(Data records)

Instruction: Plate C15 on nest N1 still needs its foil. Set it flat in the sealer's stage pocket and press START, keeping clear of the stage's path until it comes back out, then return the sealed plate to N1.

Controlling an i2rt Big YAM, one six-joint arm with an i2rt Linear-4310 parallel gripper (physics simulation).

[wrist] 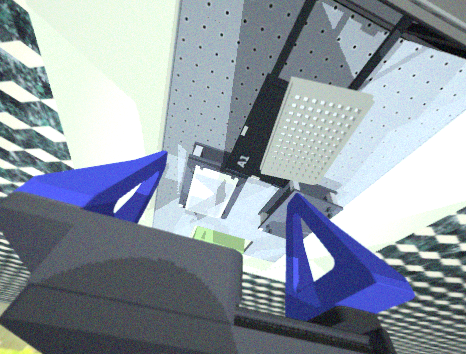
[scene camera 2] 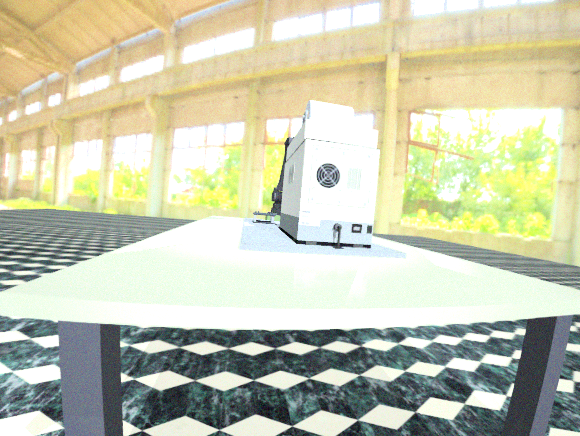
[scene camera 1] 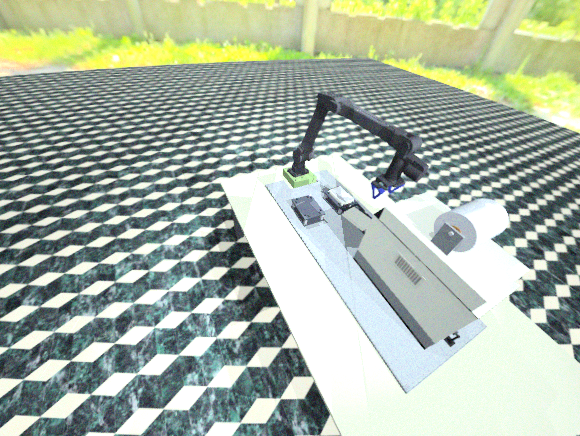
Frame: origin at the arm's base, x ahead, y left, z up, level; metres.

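Seen in the pictures: gripper, between the fingertips: (wrist: 232, 179) (scene camera 1: 381, 195); arm's base, origin of its link: (scene camera 2: 276, 215) (scene camera 1: 297, 171).
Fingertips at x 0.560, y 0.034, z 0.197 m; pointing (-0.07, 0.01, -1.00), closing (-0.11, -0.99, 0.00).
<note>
Offsets run from my fingertips to a thing's top centre. "*": to the spot under its first point.
A pale plate (scene camera 1: 341, 196) (wrist: 316, 131) with a grid of wells showing lies over the black stage @[* 0.023 m right, 0.029 m back, 0.127 m down] (wrist: 255, 131), in front of the sealer (scene camera 1: 415, 272) (scene camera 2: 330, 200). Whether it is fully seated in the pocket I cannot tell. The stage is out on its two rails; "A1" shows beside the plate. My gripper (scene camera 1: 384, 192) (wrist: 232, 179) is open and empty, with blue fingers raised above and apart from the plate. Two nests, one dark in scene view 1 (scene camera 1: 308, 210) and another (wrist: 290, 215), stand between stage and arm base; their labels are unreadable. The START button does not show.
The arm's green base block (scene camera 1: 299, 177) (wrist: 220, 239) stands beyond the nests. A white cylinder @[* 0.135 m right, 0.361 m ahead, 0.236 m up] (scene camera 1: 487, 220) with a small grey box @[* 0.198 m right, 0.326 m ahead, 0.162 m up] (scene camera 1: 447, 239) in front stands beside the sealer. The sealer's edge fills the wrist view's upper right corner.
</note>
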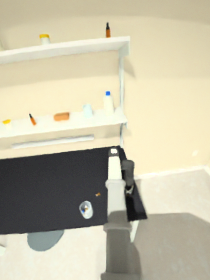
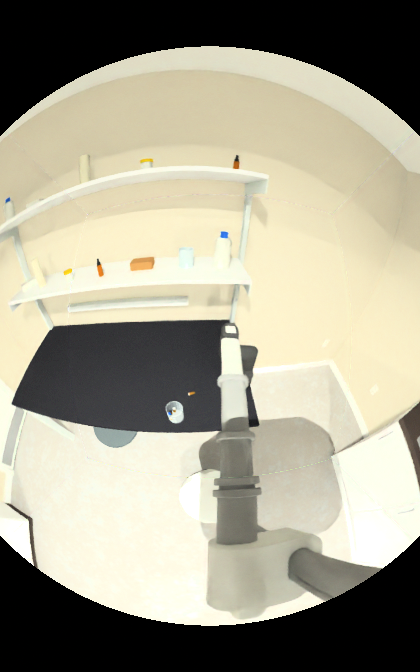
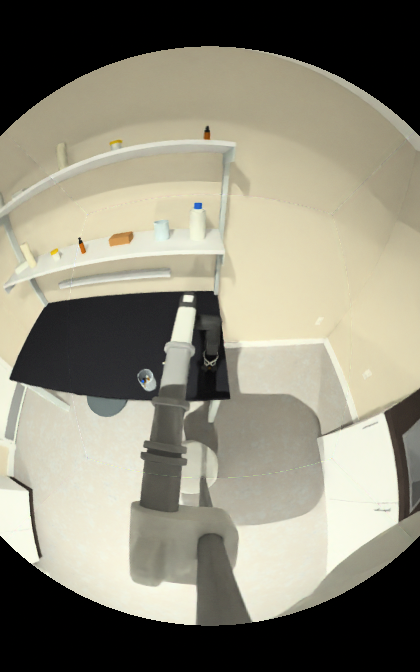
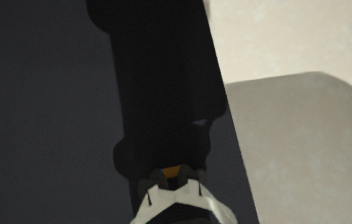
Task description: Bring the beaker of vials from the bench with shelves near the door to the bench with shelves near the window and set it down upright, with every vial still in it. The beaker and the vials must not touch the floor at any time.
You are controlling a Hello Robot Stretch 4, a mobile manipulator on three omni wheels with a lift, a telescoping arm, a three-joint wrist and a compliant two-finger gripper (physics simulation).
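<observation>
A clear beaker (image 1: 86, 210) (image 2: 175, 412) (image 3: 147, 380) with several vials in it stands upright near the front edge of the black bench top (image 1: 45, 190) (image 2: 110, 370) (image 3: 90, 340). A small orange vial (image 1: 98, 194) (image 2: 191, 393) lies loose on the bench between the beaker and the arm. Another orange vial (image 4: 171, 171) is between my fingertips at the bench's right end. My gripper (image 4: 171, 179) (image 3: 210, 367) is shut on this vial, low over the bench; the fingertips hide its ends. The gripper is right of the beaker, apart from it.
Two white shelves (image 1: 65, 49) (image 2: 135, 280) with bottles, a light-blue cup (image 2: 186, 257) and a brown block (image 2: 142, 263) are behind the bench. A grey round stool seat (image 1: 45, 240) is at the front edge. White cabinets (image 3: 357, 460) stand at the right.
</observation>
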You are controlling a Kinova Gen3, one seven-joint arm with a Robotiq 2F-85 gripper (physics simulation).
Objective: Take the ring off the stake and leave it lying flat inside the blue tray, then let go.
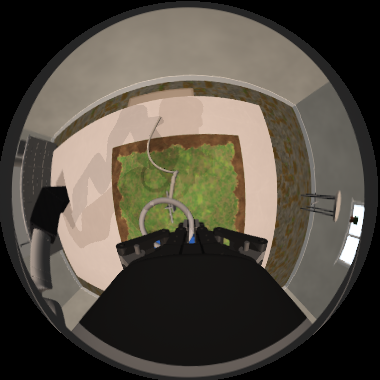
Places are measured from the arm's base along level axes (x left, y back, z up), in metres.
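Pixels of known places: gripper, fingertip midpoint: [190, 224]; arm's base, link origin: [41, 234].
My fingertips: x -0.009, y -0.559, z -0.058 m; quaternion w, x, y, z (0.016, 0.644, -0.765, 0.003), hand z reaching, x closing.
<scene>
Ahead of a thing's pixels: the offset from my fingertips to its top centre. "spot": to the spot under its first point. Level surfaces: height alone.
A grey ring {spot: dx +0.023, dy +0.071, dz +0.005 m} [142, 219] stands out to the left of the fingertips, its right side between them. My gripper [190, 224] is shut on the ring. The stake {spot: dx +0.063, dy +0.012, dz +0.002 m} [173, 185] is a thin, pale, bent rod ahead of the fingers; its lower end shows through the ring's opening, and I cannot tell whether it passes through the ring or lies beyond it. Small blue patches of the tray {spot: dx -0.095, dy +0.010, dz -0.125 m} [192, 240] show beside and between the finger parts; the rest of the tray is hidden behind the gripper.
A green mat {dz -0.131 m} [212, 175] with a brown border lies on the pale table top {dz -0.131 m} [260, 175]. A black and grey arm-like part [50, 205] stands at the left. A stool [338, 206] is off to the right, beyond the table. Shadows fall on the table and mat.
</scene>
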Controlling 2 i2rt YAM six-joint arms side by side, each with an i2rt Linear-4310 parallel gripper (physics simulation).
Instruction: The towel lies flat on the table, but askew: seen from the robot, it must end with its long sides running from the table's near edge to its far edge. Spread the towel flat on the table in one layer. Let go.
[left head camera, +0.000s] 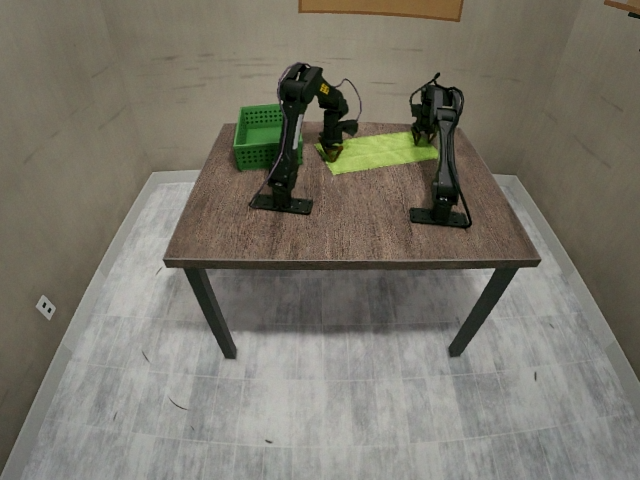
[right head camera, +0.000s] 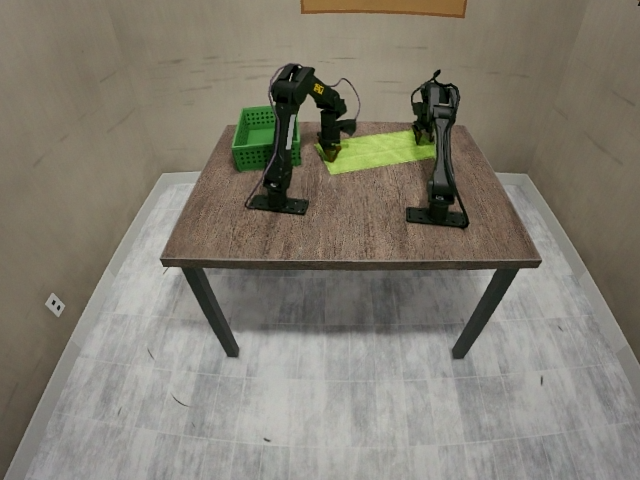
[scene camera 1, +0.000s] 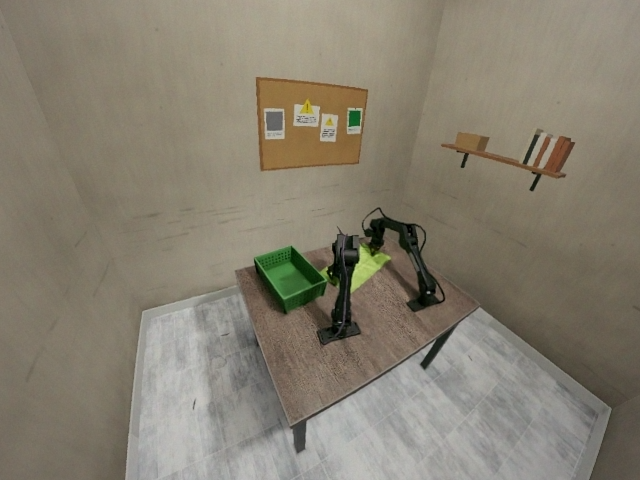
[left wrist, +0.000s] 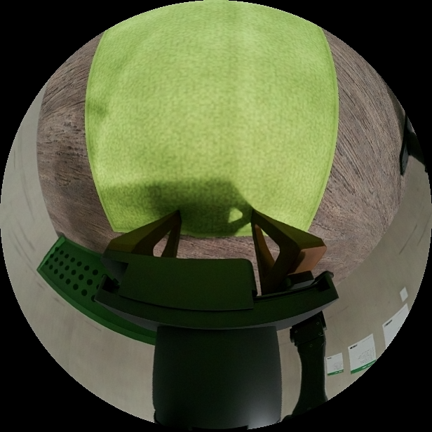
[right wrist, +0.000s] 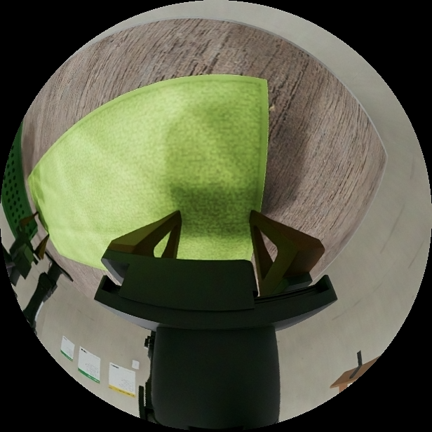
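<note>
The lime-green towel (left head camera: 379, 151) (right head camera: 379, 151) (scene camera 1: 368, 268) (left wrist: 215, 100) (right wrist: 125, 150) lies on the table with its long sides running mostly left to right, slightly slanted. It looks flat, with faint creases. My left gripper (left head camera: 332, 159) (right head camera: 331, 157) (left wrist: 215, 215) is open, pointing down low over the towel's left short end; the left arm mostly hides it in scene camera 1. My right gripper (left head camera: 423, 142) (right head camera: 422, 140) (right wrist: 215, 215) is open, low over the towel's right end. In the right wrist view, one fingertip is over the towel and the other is by its short edge.
A green basket (left head camera: 254, 164) (right head camera: 253, 166) (scene camera 1: 305, 298) stands left of the towel on the brown table (left head camera: 351, 222) (right head camera: 351, 222) (scene camera 1: 382, 330). The two arms' base plates are bolted in front of the towel. Walls stand behind the table.
</note>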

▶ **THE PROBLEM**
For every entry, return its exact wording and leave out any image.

▶ **TASK SOLUTION**
Instruction: Plate C15 on nest N1 still needs its foil. Set it flat in the sealer's stage pocket and press START, keeping clear of the stage's path until it comes back out, then return the sealed plate to N1.

Controlling an i2rt Big YAM, one six-joint arm with an i2rt Linear-4310 parallel gripper (physics simulation).

[wrist] 
[scene camera 2] 
[scene camera 1] 
Frame: origin at the arm's base, x ahead, y left, z up, level; metres.

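Seen in the pictures: gripper, between the fingertips: (wrist: 232, 179) (scene camera 1: 381, 195); arm's base, origin of its link: (scene camera 2: 276, 215) (scene camera 1: 297, 171).
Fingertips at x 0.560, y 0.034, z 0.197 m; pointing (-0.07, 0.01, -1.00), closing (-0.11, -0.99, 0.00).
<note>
Offsets run from my fingertips to a thing's top centre. "*": to the spot under its first point.
A pale plate (scene camera 1: 341, 196) (wrist: 316, 131) with a grid of wells showing lies over the black stage @[* 0.023 m right, 0.029 m back, 0.127 m down] (wrist: 255, 131), in front of the sealer (scene camera 1: 415, 272) (scene camera 2: 330, 200). Whether it is fully seated in the pocket I cannot tell. The stage is out on its two rails; "A1" shows beside the plate. My gripper (scene camera 1: 384, 192) (wrist: 232, 179) is open and empty, with blue fingers raised above and apart from the plate. Two nests, one dark in scene view 1 (scene camera 1: 308, 210) and another (wrist: 290, 215), stand between stage and arm base; their labels are unreadable. The START button does not show.
The arm's green base block (scene camera 1: 299, 177) (wrist: 220, 239) stands beyond the nests. A white cylinder @[* 0.135 m right, 0.361 m ahead, 0.236 m up] (scene camera 1: 487, 220) with a small grey box @[* 0.198 m right, 0.326 m ahead, 0.162 m up] (scene camera 1: 447, 239) in front stands beside the sealer. The sealer's edge fills the wrist view's upper right corner.
</note>
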Task description: Bring the beaker of vials from the bench with shelves near the door to the bench with shelves near the window and set it down upright, with every vial still in it. The beaker and the vials must not touch the floor at any time.
You are controlling a Hello Robot Stretch 4, a mobile manipulator on three omni wheels with a lift, a telescoping arm, a three-joint wrist and a compliant two-finger gripper (physics simulation).
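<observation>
A clear beaker (image 1: 86, 210) (image 2: 175, 412) (image 3: 147, 380) with several vials in it stands upright near the front edge of the black bench top (image 1: 45, 190) (image 2: 110, 370) (image 3: 90, 340). A small orange vial (image 1: 98, 194) (image 2: 191, 393) lies loose on the bench between the beaker and the arm. Another orange vial (image 4: 171, 171) is between my fingertips at the bench's right end. My gripper (image 4: 171, 179) (image 3: 210, 367) is shut on this vial, low over the bench; the fingertips hide its ends. The gripper is right of the beaker, apart from it.
Two white shelves (image 1: 65, 49) (image 2: 135, 280) with bottles, a light-blue cup (image 2: 186, 257) and a brown block (image 2: 142, 263) are behind the bench. A grey round stool seat (image 1: 45, 240) is at the front edge. White cabinets (image 3: 357, 460) stand at the right.
</observation>
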You are controlling a Kinova Gen3, one seven-joint arm with a Robotiq 2F-85 gripper (physics simulation).
Objective: Take the ring off the stake and leave it lying flat inside the blue tray, then let go.
Places are measured from the arm's base along level axes (x left, y back, z up), in metres.
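Pixels of known places: gripper, fingertip midpoint: [190, 224]; arm's base, link origin: [41, 234].
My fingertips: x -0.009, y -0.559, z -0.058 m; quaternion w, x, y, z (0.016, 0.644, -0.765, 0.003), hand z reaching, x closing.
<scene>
Ahead of a thing's pixels: the offset from my fingertips to its top centre. "spot": to the spot under its first point. Level surfaces: height alone.
A grey ring {spot: dx +0.023, dy +0.071, dz +0.005 m} [142, 219] stands out to the left of the fingertips, its right side between them. My gripper [190, 224] is shut on the ring. The stake {spot: dx +0.063, dy +0.012, dz +0.002 m} [173, 185] is a thin, pale, bent rod ahead of the fingers; its lower end shows through the ring's opening, and I cannot tell whether it passes through the ring or lies beyond it. Small blue patches of the tray {spot: dx -0.095, dy +0.010, dz -0.125 m} [192, 240] show beside and between the finger parts; the rest of the tray is hidden behind the gripper.
A green mat {dz -0.131 m} [212, 175] with a brown border lies on the pale table top {dz -0.131 m} [260, 175]. A black and grey arm-like part [50, 205] stands at the left. A stool [338, 206] is off to the right, beyond the table. Shadows fall on the table and mat.
</scene>
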Controlling 2 i2rt YAM six-joint arms side by side, each with an i2rt Linear-4310 parallel gripper (physics simulation).
Instruction: The towel lies flat on the table, but askew: seen from the robot, it must end with its long sides running from the table's near edge to its far edge. Spread the towel flat on the table in one layer. Let go.
[left head camera, +0.000s] 
[right head camera, +0.000s] 
[scene camera 1, +0.000s] 
[left wrist, +0.000s] 
[right wrist, +0.000s] 
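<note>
The lime-green towel (left head camera: 379, 151) (right head camera: 379, 151) (scene camera 1: 368, 268) (left wrist: 215, 100) (right wrist: 125, 150) lies on the table with its long sides running mostly left to right, slightly slanted. It looks flat, with faint creases. My left gripper (left head camera: 332, 159) (right head camera: 331, 157) (left wrist: 215, 215) is open, pointing down low over the towel's left short end; the left arm mostly hides it in scene camera 1. My right gripper (left head camera: 423, 142) (right head camera: 422, 140) (right wrist: 215, 215) is open, low over the towel's right end. In the right wrist view, one fingertip is over the towel and the other is by its short edge.
A green basket (left head camera: 254, 164) (right head camera: 253, 166) (scene camera 1: 305, 298) stands left of the towel on the brown table (left head camera: 351, 222) (right head camera: 351, 222) (scene camera 1: 382, 330). The two arms' base plates are bolted in front of the towel. Walls stand behind the table.
</note>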

Nothing else is required to complete the output.